1. Severity of the issue: (select one)
None: I’m just curious or want clarification.
Low: Annoying but doesn’t hinder my work.
Medium: Significantly affects my productivity but can find a workaround.
High: Completely blocks me.

2. Environment:

  • Ray version: 2.43.0
  • Python version: 3.11.7
  • OS: MacOs 15.2
  • Cloud/Infrastructure:
  • Other libs/tools (if relevant):

3. What happened vs. what you expected:

  • Expected: Similarity between the next_state_in in the batch of forward vs the next_state_in set at the output of forward
  • Actual: There doesn’t seem to be any correlation between the two next_state_ins.

Can someone give confirmation on how next_state_in works? There is no documentation around it. I am currently using it in my code like this. After setting Columns.NEXT_STATE_IN in the output of the forward function, does it become available in Columns.NEXT_STATE_IN of the batch in the forward of next time step?

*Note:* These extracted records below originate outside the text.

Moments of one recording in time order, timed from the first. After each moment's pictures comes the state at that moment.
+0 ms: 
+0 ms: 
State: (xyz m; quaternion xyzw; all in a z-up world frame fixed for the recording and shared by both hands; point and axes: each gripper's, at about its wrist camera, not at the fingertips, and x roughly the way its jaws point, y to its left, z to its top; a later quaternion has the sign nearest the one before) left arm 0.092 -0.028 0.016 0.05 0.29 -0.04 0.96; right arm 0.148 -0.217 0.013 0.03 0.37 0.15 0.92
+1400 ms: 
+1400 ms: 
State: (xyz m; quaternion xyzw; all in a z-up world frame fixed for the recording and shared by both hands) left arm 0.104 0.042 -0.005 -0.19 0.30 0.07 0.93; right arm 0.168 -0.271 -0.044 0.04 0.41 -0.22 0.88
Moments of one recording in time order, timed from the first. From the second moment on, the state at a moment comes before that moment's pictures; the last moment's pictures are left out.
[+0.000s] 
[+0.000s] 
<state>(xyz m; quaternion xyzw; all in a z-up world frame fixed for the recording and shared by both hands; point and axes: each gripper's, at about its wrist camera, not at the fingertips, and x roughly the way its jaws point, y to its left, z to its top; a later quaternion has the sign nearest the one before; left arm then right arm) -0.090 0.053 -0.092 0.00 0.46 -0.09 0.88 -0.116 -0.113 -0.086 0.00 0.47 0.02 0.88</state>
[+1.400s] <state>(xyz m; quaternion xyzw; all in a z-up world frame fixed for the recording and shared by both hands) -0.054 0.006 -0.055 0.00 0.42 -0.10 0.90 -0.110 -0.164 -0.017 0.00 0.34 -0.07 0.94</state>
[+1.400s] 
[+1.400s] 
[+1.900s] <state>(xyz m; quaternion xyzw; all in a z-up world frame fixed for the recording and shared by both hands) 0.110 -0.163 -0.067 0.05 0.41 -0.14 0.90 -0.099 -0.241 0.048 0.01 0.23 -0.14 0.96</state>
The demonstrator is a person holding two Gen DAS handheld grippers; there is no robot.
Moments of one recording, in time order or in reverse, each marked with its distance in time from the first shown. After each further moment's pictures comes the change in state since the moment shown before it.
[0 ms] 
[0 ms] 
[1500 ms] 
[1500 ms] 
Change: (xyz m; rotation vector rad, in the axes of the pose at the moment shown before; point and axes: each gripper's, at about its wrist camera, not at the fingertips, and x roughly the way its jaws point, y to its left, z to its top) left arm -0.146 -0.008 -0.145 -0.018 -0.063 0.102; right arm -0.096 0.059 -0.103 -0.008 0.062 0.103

def _forward_intermediate(self, batch):
    initialHidden = None
    if "next_state_in" in batch:
        initialHidden = batch["next_state_in"].unsqueeze(0)
    .
    .
    .
@override(TorchRLModule)
def _forward(self, batch, **kwargs):
    currentStateFeatures, initialStateFeatures = self._forward_intermediate(batch)
    policy = self.policy_branch(currentStateFeatures)
    return {
        Columns.ACTION_DIST_INPUTS: policy,
        Columns.NEXT_STATE_IN: initialStateFeatures,
    }

I tried debugging the two NEXT_STATE_INs by printing them, but the values are never the same.